Panel Could Map New Route For RTA
Plan would put CTA, Metra in transit chief's control

By Greg Hinz

A high-powered gubernatorial advisory panel is about to roll the dice on a proposed remake of the Chicago area's transportation system. But key officials on both sides of the aisle, including Chicago Mayor Richard M. Daley and U.S. House Speaker J. Dennis Hastert, R-Yorkville, may not be in the mood to gamble.

The proposal comes from the committee's chairman, U.S. Rep. William O. Lipinski, D-Chicago, who says he has the votes to pass it in a meeting set for Wednesday, sending it to the Illinois General Assembly.

The Chicago Transit Authority (CTA), Metra and Pace have spent too much time squabbling among themselves and too little time building a unified transit system, says Mr. Lipinski, a close ally of Gov. Rod Blagojevich. "A strong, empowered (Regional Transportation Authority) chairman is important to have the kind of transportation system we need."

The plan would sharply boost the power of the Regional Transportation Authority (RTA) to set priorities, supervise and avoid duplication between the CTA and Metra. It also would merge suburban bus operator Pace into Metra, the suburban train operator, and combine land use and transportation planning into one new agency.

The most contentious part of the plan would effectively hand control of the new RTA to a chairman, appointed by the governor. The chairman would serve as swing vote on a board with seven Cook County Democrats and seven suburban Republicans. That means decision-making power over how much to raise public transit fares and where to operate and expand public transit could flip back and forth between Democrats and Republicans after each election, depending on who's governor.

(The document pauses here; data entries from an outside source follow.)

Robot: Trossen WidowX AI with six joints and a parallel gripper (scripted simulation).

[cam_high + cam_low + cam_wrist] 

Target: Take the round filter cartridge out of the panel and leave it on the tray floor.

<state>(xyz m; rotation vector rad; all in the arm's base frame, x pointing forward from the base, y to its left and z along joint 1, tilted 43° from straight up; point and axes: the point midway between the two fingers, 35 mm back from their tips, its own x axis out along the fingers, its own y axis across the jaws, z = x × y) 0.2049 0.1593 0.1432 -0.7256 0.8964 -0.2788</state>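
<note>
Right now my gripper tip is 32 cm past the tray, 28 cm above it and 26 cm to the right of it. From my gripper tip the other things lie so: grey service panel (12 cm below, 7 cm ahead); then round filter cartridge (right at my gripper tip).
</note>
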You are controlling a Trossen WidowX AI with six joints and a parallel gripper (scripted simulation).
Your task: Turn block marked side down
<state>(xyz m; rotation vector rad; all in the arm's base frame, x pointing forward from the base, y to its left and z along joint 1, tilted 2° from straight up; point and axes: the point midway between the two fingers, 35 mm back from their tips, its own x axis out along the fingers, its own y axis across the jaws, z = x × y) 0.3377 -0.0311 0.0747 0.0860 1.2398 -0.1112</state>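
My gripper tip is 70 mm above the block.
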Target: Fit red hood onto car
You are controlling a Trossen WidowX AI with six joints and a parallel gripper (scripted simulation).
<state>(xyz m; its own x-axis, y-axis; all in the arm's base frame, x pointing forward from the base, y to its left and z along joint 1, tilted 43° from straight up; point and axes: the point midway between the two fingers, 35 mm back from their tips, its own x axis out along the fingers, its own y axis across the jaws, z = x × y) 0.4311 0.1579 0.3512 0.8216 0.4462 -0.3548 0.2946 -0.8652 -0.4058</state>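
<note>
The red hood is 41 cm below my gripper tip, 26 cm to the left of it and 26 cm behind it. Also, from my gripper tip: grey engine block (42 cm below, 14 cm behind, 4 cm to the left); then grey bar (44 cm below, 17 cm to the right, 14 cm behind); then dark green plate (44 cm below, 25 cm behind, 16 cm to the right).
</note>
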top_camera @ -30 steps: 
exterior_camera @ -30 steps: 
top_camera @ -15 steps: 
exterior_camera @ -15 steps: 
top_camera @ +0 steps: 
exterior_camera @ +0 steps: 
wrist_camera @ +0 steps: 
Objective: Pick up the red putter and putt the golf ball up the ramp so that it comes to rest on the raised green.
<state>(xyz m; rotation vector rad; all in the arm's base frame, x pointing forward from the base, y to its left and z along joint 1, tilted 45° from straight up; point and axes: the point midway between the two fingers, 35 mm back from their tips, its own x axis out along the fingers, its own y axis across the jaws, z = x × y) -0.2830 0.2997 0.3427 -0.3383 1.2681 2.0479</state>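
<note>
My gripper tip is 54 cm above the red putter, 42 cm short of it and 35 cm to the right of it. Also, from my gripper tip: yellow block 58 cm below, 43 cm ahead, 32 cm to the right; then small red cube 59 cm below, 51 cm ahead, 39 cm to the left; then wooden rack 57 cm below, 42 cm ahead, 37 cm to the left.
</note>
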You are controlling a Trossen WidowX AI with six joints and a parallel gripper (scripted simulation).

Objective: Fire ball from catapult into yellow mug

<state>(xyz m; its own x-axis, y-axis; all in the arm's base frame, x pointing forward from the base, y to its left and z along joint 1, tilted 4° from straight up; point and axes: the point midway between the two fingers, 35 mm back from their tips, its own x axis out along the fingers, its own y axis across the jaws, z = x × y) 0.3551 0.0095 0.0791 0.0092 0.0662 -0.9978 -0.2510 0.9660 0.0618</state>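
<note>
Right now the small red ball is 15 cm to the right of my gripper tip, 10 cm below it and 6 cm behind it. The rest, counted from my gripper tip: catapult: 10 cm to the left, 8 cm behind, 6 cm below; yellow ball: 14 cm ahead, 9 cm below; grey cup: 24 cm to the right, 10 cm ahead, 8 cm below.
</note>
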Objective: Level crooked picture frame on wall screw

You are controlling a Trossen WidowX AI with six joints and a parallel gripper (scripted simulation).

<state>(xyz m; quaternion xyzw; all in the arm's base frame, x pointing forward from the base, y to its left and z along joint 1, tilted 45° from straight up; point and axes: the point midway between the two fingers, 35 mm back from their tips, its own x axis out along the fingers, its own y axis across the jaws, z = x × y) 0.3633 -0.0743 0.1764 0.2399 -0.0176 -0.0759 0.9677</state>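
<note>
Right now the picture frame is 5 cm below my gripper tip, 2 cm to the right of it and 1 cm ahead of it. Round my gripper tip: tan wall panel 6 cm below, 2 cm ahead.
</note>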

That's giving pause to Mr. Daley, who now has total control over the CTA, and to GOP allies of Mr. Hastert, who corrals hundreds of millions of dollars a year in federal transportation funds for the metropolitan area.

"You're making the governor the heavyweight under this plan. Can you assume he'll always be your guy?" asked U.S. Rep. Mark Kirk, R-Highland Park, also a member of the panel.

With Mr. Blagojevich in the Governor's Mansion, Democrats at least initially would control a majority of the proposed new RTA board, Mr. Kirk continued. "With the votes will go the money."